▸ About this task
In this exercise, every entry below is to be reproduced word for word.

Stored data:
* * *
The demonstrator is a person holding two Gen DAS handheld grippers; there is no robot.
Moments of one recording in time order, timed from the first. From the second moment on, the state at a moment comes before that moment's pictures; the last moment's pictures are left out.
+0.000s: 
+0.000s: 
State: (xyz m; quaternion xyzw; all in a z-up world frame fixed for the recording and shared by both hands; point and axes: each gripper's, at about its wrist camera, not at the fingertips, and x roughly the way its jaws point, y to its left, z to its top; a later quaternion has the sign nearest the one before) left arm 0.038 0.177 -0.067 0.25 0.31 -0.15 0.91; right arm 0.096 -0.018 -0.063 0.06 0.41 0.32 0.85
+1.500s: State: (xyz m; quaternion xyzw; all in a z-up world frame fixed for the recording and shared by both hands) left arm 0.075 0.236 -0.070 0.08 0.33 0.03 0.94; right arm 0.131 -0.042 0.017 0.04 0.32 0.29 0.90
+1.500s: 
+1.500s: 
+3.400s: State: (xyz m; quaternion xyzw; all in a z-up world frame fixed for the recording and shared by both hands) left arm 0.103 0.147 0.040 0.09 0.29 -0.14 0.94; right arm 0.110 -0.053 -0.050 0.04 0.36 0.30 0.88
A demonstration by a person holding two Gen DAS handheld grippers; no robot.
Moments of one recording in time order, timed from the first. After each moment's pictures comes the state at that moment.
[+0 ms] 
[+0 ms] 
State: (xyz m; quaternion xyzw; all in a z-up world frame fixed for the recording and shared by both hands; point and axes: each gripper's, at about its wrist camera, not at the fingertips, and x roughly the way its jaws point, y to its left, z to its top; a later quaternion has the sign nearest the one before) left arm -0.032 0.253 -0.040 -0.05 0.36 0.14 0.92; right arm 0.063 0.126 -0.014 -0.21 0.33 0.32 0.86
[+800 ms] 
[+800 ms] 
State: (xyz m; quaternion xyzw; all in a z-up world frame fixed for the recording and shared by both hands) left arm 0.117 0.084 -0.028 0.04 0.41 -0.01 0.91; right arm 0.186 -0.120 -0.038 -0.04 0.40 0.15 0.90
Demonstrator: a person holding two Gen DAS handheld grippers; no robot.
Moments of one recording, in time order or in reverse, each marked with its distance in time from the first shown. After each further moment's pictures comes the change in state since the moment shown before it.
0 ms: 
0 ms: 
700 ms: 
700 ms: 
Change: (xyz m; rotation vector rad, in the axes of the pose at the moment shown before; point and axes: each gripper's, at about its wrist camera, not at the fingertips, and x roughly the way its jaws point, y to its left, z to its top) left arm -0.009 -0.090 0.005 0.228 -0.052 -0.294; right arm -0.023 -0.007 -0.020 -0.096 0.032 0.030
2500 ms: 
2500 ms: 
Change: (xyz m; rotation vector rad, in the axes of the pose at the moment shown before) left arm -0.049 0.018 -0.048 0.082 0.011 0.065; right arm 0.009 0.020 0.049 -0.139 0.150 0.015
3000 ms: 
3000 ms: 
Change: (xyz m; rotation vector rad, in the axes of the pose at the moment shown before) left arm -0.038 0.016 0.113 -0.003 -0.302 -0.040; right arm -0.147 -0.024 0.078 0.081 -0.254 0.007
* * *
▸ The answer
The demonstrator is a person holding two Gen DAS handheld grippers; there is no robot.
Moments of one recording in time order, timed from the first. From the second moment on, the state at a moment comes before that moment's pictures; the last moment's pictures are left out.
+0.000s: 
+0.000s: 
State: (xyz m; quaternion xyzw; all in a z-up world frame fixed for the recording and shared by both hands; point and axes: each gripper's, at about its wrist camera, not at the fingertips, and x roughly the way its jaws point, y to its left, z to its top; a later quaternion has the sign nearest the one before) left arm 0.038 0.177 -0.067 0.25 0.31 -0.15 0.91; right arm 0.096 -0.018 -0.063 0.06 0.41 0.32 0.85
+1.500s: State: (xyz m; quaternion xyzw; all in a z-up world frame fixed for the recording and shared by both hands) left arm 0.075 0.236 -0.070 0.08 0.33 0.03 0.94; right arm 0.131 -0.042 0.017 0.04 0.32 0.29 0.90
+1.500s: 
+1.500s: 
+3.400s: State: (xyz m; quaternion xyzw; all in a z-up world frame fixed for the recording and shared by both hands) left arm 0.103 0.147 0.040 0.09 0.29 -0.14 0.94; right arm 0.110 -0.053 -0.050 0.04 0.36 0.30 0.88
A demonstration by a person holding two Gen DAS handheld grippers; no robot.
Moments of one recording in time order, timed from the first. After each moment's pictures comes the state at that moment.
[+0 ms] 
[+0 ms] 
State: (xyz m; quaternion xyzw; all in a z-up world frame fixed for the recording and shared by both hands; point and axes: each gripper's, at about its wrist camera, not at the fingertips, and x roughly the way its jaws point, y to its left, z to its top; a later quaternion has the sign nearest the one before) left arm -0.032 0.253 -0.040 -0.05 0.36 0.14 0.92; right arm 0.063 0.126 -0.014 -0.21 0.33 0.32 0.86
[+800 ms] 
[+800 ms] 
State: (xyz m; quaternion xyzw; all in a z-up world frame fixed for the recording and shared by both hands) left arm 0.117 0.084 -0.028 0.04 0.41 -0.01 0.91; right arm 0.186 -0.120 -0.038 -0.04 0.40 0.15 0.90
Demonstrator: a person holding two Gen DAS handheld grippers; no robot.
Moments of one recording, in time order or in reverse, each marked with its distance in time from the first shown. After each further moment's pictures comes the change in state since the moment shown before it.
0 ms: 
0 ms: 
700 ms: 
700 ms: 
Change: (xyz m; rotation vector rad, in the axes of the pose at the moment shown before; point and axes: each gripper's, at about its wrist camera, not at the fingertips, and x roughly the way its jaws point, y to its left, z to its top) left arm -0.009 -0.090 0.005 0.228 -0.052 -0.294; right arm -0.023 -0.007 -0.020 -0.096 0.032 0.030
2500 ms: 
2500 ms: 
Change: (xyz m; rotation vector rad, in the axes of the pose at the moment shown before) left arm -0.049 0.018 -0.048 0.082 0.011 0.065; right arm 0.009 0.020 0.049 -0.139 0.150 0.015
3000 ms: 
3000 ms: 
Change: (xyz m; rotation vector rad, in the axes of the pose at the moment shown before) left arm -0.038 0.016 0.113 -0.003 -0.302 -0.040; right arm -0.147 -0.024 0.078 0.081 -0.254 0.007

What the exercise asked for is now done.